Fast-thinking students solve businesses' IT woes
St. Francis High School team heads to national contest
They excelled in their high school Advanced Placement Cisco Networking course and they scored second in the state for their work on a network design test, presented before a panel of information technology professionals.
Now, St. Francis High School Future Business Leaders of America teammates Ray Moths, Tony Corso and Thomas Fera are packing their bags for a trip to Atlanta for the national competition June 25 to 29.
The high school has had an FBLA team for the past three years, but this is the first year the group is being led by business education teacher Dan Schramka. This also marks the first year Ray, Tony and Thomas are in the group and the first school year that the group is competing in network design. Their goal is to create a computer network for a business that will run successfully.
"We are literally put in front of guys who we hope to be someday in the business world," Thomas said. "I think it's a really great experience."
About 20 minutes before they are scheduled to give their presentation before a group of IT professionals, the students are given a packet, containing a case study.
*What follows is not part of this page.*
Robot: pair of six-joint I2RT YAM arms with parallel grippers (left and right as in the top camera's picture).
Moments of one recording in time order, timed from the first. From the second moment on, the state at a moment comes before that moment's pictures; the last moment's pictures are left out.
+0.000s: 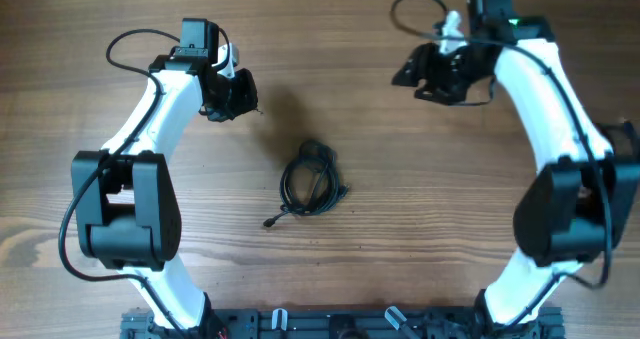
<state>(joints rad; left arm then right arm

Then the group must analyze the case and implement a business strategy to repair the technology, which also entails drawing a wiring diagram, Thomas explained.
To solve the case in a short amount of time, each teammate solves a specific aspect of the problem. In the state competition, Ray worked on new computer and hardware installations, Tony focused on user training and infrastructure upgrades, and Thomas oversaw security and server implementation.
Competitors are judged on their background, how they approach and solve the case study, and their presentation. Effectively communicating and abiding by the "strict dress code" are huge components of the score, Schramka said.
"So it's good, it really gives them some nice exposure to the real business world," he said. "That's why I think a lot of kids take advantage of this competition."
Because the case study is distributed to the group minutes before a set presentation, practicing for the event mostly consists of building public speaking skills, Thomas said. Mastering the subject beforehand is crucial in the competitions.
"There's always new stuff to learn because IT is something that changes from year to year," he said. "You always have to keep up with the current trends."
Ray and Tony are juniors and plan to participate again next year, but they will have to choose a new category, Tony said.
Thomas is a senior and will attend Marquette University this fall in pursuit of a business degree.
The FBLA program is for high school students and prepares them for Phi Beta Lambda, the college program.
Ray, Tony and Thomas also are a step closer to earning their Cisco Certified Networking Associate certification. Because they have already taken the AP course, all the team members need to become certified is to take one more course at a postsecondary school and to take the CCNA test.
"That's a professional certification," Tony said. "That's quite valued in the IT world."
FBLA-PBL has about 215,000 high school members and 11,000 postsecondary-school members, according to the FBLA-PBL Web site.